Ethical Responsibilities

After rather a lot of filling in of forms, my research got ethical approval a couple of weeks ago. This sort of approval is necessary to stop the kind of terrible research which used to take place with complete and utter disregard for the participants (usually known as subjects to minimise the fact that they were human), so the forms need to be waded through for good reason. What I was struck by was how much of the approval is about how the information, data, material will be collected and how little consideration is given to what might be done with it.

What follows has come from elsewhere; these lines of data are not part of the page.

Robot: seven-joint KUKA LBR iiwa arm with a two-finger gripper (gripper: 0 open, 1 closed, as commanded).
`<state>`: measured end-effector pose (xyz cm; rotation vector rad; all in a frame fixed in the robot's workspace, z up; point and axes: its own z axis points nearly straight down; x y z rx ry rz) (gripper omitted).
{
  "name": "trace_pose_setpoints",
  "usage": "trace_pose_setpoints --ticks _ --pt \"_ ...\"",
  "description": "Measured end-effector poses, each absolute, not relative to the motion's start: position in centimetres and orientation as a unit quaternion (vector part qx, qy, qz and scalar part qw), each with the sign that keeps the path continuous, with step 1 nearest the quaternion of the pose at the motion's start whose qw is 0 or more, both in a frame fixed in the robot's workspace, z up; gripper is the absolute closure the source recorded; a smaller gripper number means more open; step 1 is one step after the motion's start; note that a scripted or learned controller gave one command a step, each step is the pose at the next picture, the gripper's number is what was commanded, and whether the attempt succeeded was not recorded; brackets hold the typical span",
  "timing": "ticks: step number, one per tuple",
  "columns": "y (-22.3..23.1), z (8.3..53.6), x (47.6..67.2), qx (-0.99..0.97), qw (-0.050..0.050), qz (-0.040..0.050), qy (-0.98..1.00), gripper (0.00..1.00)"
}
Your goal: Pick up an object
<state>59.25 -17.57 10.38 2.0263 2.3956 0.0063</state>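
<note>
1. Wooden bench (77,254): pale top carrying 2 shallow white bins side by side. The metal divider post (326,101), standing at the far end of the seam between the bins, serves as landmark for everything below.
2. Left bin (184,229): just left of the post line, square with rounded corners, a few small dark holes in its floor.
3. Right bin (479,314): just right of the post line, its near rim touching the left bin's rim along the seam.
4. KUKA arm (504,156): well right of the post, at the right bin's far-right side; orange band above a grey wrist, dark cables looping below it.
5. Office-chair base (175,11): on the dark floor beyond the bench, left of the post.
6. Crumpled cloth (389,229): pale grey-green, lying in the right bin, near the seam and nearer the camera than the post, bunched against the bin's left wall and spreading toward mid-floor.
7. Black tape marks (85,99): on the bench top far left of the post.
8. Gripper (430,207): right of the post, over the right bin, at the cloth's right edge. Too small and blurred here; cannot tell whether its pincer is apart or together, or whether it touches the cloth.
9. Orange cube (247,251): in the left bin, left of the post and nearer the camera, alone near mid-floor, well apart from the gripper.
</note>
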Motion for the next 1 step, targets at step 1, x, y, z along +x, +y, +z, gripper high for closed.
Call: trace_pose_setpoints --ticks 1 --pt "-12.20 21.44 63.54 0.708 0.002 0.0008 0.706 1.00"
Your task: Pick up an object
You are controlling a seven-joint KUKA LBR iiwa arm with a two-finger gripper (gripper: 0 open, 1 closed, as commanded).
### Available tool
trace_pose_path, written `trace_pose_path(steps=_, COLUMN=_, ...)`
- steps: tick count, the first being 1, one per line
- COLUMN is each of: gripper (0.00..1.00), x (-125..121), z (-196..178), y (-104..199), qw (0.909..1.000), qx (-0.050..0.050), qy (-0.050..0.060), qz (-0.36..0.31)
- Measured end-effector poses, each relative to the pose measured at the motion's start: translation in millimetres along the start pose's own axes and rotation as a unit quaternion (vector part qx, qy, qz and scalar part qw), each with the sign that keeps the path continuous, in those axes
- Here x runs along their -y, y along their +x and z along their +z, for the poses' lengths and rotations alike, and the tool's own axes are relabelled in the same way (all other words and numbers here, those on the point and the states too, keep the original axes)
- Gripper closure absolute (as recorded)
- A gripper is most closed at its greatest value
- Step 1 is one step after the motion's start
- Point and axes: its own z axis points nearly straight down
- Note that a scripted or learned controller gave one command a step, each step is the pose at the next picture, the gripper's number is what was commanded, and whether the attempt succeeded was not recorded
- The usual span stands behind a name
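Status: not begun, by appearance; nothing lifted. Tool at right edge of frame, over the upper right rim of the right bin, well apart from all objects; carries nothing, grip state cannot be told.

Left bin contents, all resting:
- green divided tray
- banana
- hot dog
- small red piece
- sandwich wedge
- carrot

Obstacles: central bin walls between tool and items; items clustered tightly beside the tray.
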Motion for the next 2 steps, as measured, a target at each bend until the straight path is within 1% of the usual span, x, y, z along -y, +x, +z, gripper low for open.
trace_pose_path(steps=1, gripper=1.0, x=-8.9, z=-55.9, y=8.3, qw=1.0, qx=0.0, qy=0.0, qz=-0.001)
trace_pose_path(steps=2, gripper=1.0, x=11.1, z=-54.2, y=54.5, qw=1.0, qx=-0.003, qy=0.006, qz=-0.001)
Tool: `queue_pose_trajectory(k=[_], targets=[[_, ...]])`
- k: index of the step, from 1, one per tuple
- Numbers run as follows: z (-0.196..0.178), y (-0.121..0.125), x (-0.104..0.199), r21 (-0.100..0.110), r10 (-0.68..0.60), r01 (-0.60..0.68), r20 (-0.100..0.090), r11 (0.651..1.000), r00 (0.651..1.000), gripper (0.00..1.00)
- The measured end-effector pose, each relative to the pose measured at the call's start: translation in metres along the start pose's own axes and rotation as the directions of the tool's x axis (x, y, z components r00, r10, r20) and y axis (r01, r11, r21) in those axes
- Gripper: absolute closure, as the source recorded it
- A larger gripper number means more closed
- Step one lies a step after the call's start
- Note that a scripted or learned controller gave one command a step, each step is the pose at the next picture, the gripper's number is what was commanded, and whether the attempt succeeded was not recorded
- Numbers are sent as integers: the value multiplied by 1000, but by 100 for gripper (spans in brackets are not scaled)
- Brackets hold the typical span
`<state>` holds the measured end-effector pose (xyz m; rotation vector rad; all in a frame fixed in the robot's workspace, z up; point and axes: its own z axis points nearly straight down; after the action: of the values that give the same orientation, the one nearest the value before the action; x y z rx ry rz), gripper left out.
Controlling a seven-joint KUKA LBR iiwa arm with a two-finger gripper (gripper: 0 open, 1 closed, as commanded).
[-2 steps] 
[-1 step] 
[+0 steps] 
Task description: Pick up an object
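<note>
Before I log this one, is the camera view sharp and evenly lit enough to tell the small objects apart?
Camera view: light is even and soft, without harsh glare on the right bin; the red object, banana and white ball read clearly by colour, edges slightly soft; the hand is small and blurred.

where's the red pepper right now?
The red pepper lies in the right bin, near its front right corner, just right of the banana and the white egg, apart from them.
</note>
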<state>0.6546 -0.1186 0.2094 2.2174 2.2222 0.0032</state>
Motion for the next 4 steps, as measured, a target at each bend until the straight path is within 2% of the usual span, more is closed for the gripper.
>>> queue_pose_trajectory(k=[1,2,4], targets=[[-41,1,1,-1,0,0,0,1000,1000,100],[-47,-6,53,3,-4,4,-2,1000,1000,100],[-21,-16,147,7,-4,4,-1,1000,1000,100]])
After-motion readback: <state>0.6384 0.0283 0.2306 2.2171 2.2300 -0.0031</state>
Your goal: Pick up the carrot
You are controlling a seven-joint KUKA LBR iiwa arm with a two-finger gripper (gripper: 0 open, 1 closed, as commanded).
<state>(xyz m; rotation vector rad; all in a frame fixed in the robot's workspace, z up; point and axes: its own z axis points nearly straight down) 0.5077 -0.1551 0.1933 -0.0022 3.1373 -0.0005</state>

Most university ethics departments insist on some sort of anonimisation of interview transcripts, which is intended to protect the respondents. This usually involves taking out names and any other key information which could mean that the person could be identified by a reader, so if I use a synonym instead of a participant’s real name and then mention that they prefer the view from their bedroom at Buckingham Palace to that at Sandringham, I haven’t really done my bit. But making something anonymous is more complicated than just replacing key words. The amount and type of information which needs to be changed depends on the particular research and the participants. This means that making information anonymous can only ever go so far. In the case of my research if someone tells me their highly unique life story, it might be difficult to present that in its entirety without others who knew then being able to work out that its their story.

Their are other problems with this sort of ethical practice. Some participants don’t want their stories to be anonymous; they want their name on their work, so to speak. If they give what is often called informed consent to have their words attributed to their name, perhaps researchers should not be too worried. After all, research which is political in nature or deals with stories of resistance, for instance, might attract people who want their stories to be told so they can contribute to wider debates. And that must surely be their right. But what happens if their situation changes and revealing their identity is no longer the most apt thing to do? Should researchers insist on anonymity to protect participants from their future selves, perhaps? This is not an easy question to answer as one way seems to deny people the right to decide for themselves, and puts the researcher in the position of ‘the one who knows better’, and the other way does leave open the possibility for participants to regret their actions and cause potential embarrassment or worse.

So, much effort is made to try to help people understand what is involved in taking part in research. But it seems to me we might take this a little further. There is little to say how researchers might analyse the information, and few if any restrictions. Once ‘gathered’, this ‘data’ seems to be, in the eyes of the ethics department, the sole possession of the researcher. For many, this is unproblematic, but for those researchers who take the view that interviews are co-constructed, that is, the participants have a key role in creating the ‘data’, should they not be allowed to have a say about how it is later discussed, or analysed?

Perhaps, then, the involvement of participants should not stop when the interview does. Academic research might adopt some of the forms of interactive discussion which journalism has undergone, where articles are open for comments. Many researchers have done this by writing about their research in public spaces, such as blogs. Others have taken the step of asking participants to comment on drafts of chapters. While there may be no space for this on an ethical approval form, knowing that ‘they’ will read what ‘we’ write is perhaps the right ethical direction.